AIM OF THE EXERCISE:
Every line in the following data that has "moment" counts toward the total; state that total alone.

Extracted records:
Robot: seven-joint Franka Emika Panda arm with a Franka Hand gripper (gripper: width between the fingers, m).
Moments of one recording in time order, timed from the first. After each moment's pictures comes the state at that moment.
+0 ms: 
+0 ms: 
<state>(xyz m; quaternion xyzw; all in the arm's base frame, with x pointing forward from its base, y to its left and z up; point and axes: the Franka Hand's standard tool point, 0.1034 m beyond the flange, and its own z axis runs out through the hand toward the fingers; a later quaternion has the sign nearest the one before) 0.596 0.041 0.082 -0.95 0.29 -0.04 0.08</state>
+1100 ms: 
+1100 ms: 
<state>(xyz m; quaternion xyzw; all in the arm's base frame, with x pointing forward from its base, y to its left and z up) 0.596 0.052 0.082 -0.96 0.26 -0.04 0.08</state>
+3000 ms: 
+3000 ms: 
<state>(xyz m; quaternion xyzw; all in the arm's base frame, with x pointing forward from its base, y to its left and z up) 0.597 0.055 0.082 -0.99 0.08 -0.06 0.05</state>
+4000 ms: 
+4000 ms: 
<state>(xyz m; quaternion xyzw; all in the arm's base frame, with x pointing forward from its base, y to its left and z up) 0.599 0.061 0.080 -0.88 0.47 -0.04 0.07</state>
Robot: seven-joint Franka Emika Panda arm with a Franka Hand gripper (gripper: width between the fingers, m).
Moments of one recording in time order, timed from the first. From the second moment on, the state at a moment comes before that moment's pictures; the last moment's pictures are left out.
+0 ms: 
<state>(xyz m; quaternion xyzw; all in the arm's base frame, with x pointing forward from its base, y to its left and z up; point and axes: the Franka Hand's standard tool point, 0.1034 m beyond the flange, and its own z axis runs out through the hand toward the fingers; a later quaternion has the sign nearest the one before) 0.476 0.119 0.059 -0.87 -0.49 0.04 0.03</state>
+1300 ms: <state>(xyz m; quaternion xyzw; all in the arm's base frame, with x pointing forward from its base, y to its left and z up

SOLUTION TO THIS PROBLEM:
2